> Task goal:
Return every line of the data below exactly, but do not include the images.

(Dataset records)
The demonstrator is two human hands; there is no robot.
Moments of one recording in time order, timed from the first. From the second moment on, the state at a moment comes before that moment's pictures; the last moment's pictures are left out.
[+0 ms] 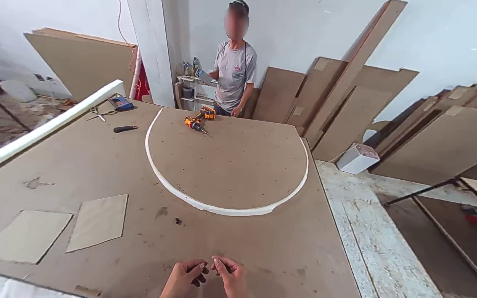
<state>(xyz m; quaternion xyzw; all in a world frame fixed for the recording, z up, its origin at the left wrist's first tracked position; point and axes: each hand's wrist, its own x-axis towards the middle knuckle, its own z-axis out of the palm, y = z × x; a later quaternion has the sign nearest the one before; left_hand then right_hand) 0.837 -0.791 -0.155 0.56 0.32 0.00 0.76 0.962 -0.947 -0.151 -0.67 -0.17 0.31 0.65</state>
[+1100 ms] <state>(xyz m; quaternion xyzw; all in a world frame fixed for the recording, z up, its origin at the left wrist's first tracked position) 0.837 -0.791 -0.149 0.56 0.32 -0.02 0.76 0.961 -0.947 -0.146 -0.68 -0.18 0.34 0.63</state>
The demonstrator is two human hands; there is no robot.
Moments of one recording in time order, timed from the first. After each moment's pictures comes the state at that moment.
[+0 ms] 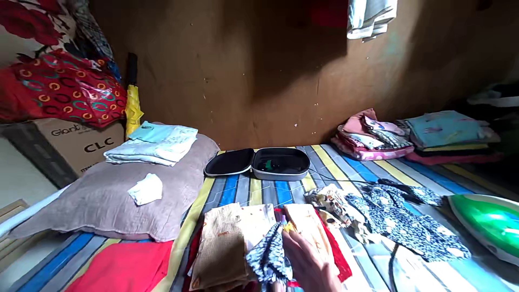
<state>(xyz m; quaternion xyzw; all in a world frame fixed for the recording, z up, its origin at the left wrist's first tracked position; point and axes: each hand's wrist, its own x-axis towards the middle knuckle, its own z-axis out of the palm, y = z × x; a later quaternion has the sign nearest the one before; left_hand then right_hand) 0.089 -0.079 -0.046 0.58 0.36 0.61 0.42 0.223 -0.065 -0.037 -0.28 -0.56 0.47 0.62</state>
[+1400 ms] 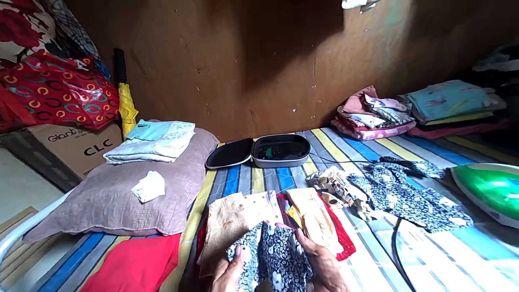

> Answer section:
The demonstrator is two human hands; there is no robot.
Moments of one recording in time order, timed from the first. From the second moment on, the state at a moment comes before that moment's pictures; the last moment's pictures are left out.
[+0 ms] 
<state>(xyz m; quaternion xyzw; all in a world frame fixed for the recording, z up, its origin at the left wrist's first tracked position; point and axes: each hand's wrist, its own x-axis towards the middle knuckle, its own z-axis out of the palm, y = z × x; a later quaternion has the sign nearest the one before; left_hand then right_hand) 0.837 -0.791 -0.155 0.56 0.32 0.00 0.76 0.962 -0.947 -0.151 -0.67 -0.17 0.31 0.65</state>
[+1100 ms] <state>(xyz m; quaternion xyzw; all in a world frame fixed for the recording, z up, its origin at the left wrist's first tracked position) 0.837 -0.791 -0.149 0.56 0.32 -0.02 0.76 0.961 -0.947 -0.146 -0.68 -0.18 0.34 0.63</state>
The demonstrator is two human hands; there is no robot.
Moments of one recording in time order, timed from the first. After each moment's pictures comes the state at that moment.
[+0 ms] 
<state>(xyz m; quaternion xyzw; all in a world frame fixed for the recording, z up, its origin at the left wrist's first tracked position; point and axes: each hand's wrist, its own x-axis towards the middle knuckle, its own z-axis out of the palm, y = z × x; a later quaternion has the sign nearest the one before; left_hand then right_hand) 0.089 -0.079 -0.046 0.58 0.36 0.61 0.42 0.223 -0.065 -0.037 -0.28 -0.56 0.47 0.62</state>
[+1400 ms] 

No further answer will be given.